Work item —
The exercise asks for every line of the data to be reproduced exactly.
*** Listed records Section Begins ***
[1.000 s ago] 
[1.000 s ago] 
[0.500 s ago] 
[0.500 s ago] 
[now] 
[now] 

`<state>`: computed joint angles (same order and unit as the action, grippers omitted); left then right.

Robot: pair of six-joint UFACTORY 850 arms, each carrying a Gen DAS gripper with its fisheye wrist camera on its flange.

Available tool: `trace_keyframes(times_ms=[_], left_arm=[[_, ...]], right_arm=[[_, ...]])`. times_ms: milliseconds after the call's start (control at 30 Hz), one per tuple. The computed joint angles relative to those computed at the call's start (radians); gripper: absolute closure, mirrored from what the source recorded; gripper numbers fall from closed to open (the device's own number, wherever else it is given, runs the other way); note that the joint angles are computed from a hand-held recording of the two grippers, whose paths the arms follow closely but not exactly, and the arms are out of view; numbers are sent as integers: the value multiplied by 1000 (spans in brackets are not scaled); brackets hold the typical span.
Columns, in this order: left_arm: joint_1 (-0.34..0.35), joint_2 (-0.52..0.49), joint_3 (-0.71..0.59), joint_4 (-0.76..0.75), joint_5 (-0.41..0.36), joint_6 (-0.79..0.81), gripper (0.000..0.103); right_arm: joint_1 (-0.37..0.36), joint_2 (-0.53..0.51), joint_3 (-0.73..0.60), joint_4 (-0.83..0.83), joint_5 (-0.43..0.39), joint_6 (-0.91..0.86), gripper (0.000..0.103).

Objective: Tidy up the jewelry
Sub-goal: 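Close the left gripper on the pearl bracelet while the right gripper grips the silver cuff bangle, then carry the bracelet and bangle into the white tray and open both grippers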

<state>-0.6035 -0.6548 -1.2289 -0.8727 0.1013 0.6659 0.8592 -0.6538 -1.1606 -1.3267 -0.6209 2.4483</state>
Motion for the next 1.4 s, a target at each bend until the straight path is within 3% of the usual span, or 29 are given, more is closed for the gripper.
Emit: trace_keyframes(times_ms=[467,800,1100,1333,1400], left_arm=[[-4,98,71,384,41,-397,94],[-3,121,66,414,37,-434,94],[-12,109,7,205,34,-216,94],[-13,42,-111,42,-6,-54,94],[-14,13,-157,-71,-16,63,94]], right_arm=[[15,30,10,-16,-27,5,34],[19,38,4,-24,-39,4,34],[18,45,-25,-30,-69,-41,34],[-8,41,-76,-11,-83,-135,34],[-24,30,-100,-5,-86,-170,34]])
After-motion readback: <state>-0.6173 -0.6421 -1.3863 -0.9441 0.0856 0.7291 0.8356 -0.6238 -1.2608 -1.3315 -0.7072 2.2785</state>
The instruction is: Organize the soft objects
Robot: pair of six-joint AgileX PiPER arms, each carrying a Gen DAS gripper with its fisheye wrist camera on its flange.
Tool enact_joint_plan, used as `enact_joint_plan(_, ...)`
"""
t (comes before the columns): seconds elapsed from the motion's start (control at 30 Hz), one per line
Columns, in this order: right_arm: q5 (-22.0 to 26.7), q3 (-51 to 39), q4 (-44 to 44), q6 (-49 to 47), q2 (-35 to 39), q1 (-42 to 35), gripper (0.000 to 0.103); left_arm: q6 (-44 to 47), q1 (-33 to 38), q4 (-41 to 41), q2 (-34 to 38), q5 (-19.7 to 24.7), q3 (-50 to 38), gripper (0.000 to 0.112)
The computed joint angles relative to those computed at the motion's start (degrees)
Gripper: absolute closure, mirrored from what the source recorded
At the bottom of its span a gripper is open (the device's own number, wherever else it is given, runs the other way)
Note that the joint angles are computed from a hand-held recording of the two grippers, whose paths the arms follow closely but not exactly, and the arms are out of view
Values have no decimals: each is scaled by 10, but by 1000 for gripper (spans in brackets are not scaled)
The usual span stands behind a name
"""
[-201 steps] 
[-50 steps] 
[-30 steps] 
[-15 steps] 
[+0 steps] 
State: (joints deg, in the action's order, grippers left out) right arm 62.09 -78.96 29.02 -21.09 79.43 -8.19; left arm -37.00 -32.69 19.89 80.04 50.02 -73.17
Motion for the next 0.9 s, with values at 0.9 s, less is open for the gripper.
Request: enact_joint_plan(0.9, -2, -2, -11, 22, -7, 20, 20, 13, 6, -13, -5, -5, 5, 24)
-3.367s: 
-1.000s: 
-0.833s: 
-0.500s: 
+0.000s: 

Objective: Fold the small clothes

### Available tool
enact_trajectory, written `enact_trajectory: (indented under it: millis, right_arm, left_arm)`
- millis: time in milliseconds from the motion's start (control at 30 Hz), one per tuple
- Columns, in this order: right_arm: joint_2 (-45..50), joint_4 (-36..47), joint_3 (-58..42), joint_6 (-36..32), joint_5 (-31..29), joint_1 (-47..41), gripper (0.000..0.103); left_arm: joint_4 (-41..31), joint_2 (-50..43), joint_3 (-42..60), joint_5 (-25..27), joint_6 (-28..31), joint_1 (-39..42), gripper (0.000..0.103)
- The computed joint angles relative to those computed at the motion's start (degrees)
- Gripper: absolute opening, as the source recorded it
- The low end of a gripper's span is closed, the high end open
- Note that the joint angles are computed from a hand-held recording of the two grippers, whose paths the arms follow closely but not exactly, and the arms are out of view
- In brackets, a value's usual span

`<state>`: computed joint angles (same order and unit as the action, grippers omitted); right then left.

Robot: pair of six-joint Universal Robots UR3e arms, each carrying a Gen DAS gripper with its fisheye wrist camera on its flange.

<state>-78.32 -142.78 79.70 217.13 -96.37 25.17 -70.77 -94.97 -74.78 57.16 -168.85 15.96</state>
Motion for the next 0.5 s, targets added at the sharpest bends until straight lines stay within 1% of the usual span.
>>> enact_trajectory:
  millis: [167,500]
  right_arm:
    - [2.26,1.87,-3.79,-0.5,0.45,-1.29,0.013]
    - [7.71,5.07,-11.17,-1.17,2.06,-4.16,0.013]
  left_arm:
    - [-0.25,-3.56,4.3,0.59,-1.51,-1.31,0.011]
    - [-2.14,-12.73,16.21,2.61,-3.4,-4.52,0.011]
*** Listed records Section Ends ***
Reply to the task —
[1.000 s ago] 
[1.000 s ago] 
[0.500 s ago] 
[0.500 s ago] 
[now] 
[now] 

`<state>`: computed joint angles (same order and unit as the action, grippers omitted); left then right.

Robot: pair of six-joint UFACTORY 850 arms, each carrying a Gen DAS gripper with its fisheye wrist camera on its flange.

Available tool: `trace_keyframes(times_ms=[_], left_arm=[[_, ...]], right_arm=[[_, ...]])`. times_ms: milliseconds after the call's start (control at 30 Hz), one per tuple. The computed joint angles relative to those computed at the call's start (radians); gripper: absolute closure, mirrored from what the source recorded; gripper numbers fall from closed to open (the device's own number, wherever else it is given, runs the other way); note that the joint angles are computed from a hand-held recording of the two grippers, whose paths the arms follow closely but not exactly, and the arms are out of view; numbers are sent as integers: the value multiplied by 1000 (spans in brackets are not scaled); brackets hold the typical span.
Columns, in this order: left_arm: joint_1 (-0.34..0.35), joint_2 (-0.52..0.49), joint_3 (-0.71..0.59), joint_4 (-0.76..0.75), joint_5 (-0.41..0.36), joint_6 (-0.79..0.81), gripper (0.000..0.103); right_arm: joint_1 (-0.37..0.36), joint_2 (-0.53..0.51), joint_3 (-0.73..0.60), joint_4 (-0.83..0.83), joint_5 (-0.43..0.39), joint_6 (-0.91..0.86), gripper (0.000..0.103).

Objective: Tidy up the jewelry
Sub-goal: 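Close the left gripper on the pearl bracelet while the right gripper grips the silver cuff bangle, then carry the bracelet and bangle into the white tray and open both grippers
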
<state>-0.6035 -0.6548 -1.2289 -0.8727 0.1013 0.6659 0.8592 -0.6538 -1.1606 -1.3267 -0.6209 2.4483</state>
Motion for the next 1.4 s, a target at each bend until the straight path is within 3% of the usual span, or 29 are given, more is closed for the gripper.
Emit: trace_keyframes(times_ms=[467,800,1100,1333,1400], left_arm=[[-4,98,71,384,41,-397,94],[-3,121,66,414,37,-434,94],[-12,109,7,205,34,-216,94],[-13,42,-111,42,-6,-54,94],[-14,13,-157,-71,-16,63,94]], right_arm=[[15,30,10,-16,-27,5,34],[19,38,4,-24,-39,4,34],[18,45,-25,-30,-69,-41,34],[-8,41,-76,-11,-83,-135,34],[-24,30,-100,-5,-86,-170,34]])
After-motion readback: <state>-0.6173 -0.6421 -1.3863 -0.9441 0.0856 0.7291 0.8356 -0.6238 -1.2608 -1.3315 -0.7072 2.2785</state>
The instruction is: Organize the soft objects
Robot: pair of six-joint AgileX PiPER arms, each carrying a Gen DAS gripper with its fisheye wrist camera on its flange.
Tool enact_joint_plan, used as `enact_joint_plan(_, ...)`
"""
t (comes before the columns): seconds elapsed from the motion's start (control at 30 Hz), one per line
Columns, in this order: right_arm: q5 (-22.0 to 26.7), q3 (-51 to 39), q4 (-44 to 44), q6 (-49 to 47), q2 (-35 to 39), q1 (-42 to 35), gripper (0.000 to 0.103); left_arm: q6 (-44 to 47), q1 (-33 to 38), q4 (-41 to 41), q2 (-34 to 38), q5 (-19.7 to 24.7), q3 (-50 to 38), gripper (0.000 to 0.112)
The computed joint angles relative to those computed at the motion's start (degrees)
Gripper: absolute closure, mirrored from what the source recorded
At the bottom of its span a gripper is open (the device's own number, wherever else it is given, runs the other way)
Note that the joint angles are computed from a hand-held recording of the two grippers, whose paths the arms follow closely but not exactly, and the arms are out of view
Values have no decimals: each is scaled by 10, but by 1000 for gripper (spans in brackets are not scaled)
The usual span stands behind a name
"""
[-201 steps] 
[-50 steps] 
[-30 steps] 
[-15 steps] 
[+0 steps] 
State: (joints deg, in the action's order, grippers left out) right arm 62.09 -78.96 29.02 -21.09 79.43 -8.19; left arm -37.00 -32.69 19.89 80.04 50.02 -73.17
Motion for the next 0.9 s, with values at 0.9 s, less is open for the gripper.
Request: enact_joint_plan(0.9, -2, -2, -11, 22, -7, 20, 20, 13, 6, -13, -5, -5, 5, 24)
-3.367s: 
-1.000s: 
-0.833s: 
-0.500s: 
+0.000s: 

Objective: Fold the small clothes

### Available tool
enact_trajectory, written `enact_trajectory: (indented under it: millis, right_arm, left_arm)`
- millis: time in milliseconds from the motion's start (control at 30 Hz), one per tuple
- Columns, in this order: right_arm: joint_2 (-45..50), joint_4 (-36..47), joint_3 (-58..42), joint_6 (-36..32), joint_5 (-31..29), joint_1 (-47..41), gripper (0.000..0.103); left_arm: joint_4 (-41..31), joint_2 (-50..43), joint_3 (-42..60), joint_5 (-25..27), joint_6 (-28..31), joint_1 (-39..42), gripper (0.000..0.103)
- The computed joint angles relative to those computed at the motion's start (degrees)
- Gripper: absolute opening, as the source recorded it
- The low end of a gripper's span is closed, the high end open
- Note that the joint angles are computed from a hand-held recording of the two grippers, whose paths the arms follow closely but not exactly, and the arms are out of view
- In brackets, a value's usual span

`<state>`: computed joint angles (same order and unit as the action, grippers omitted); right then left.

Robot: pair of six-joint Universal Robots UR3e arms, each carrying a Gen DAS gripper with its fisheye wrist camera on its flange.

<state>-78.32 -142.78 79.70 217.13 -96.37 25.17 -70.77 -94.97 -74.78 57.16 -168.85 15.96</state>
Motion for the next 0.5 s, targets added at the sharpest bends until straight lines stay within 1% of the usual span.
>>> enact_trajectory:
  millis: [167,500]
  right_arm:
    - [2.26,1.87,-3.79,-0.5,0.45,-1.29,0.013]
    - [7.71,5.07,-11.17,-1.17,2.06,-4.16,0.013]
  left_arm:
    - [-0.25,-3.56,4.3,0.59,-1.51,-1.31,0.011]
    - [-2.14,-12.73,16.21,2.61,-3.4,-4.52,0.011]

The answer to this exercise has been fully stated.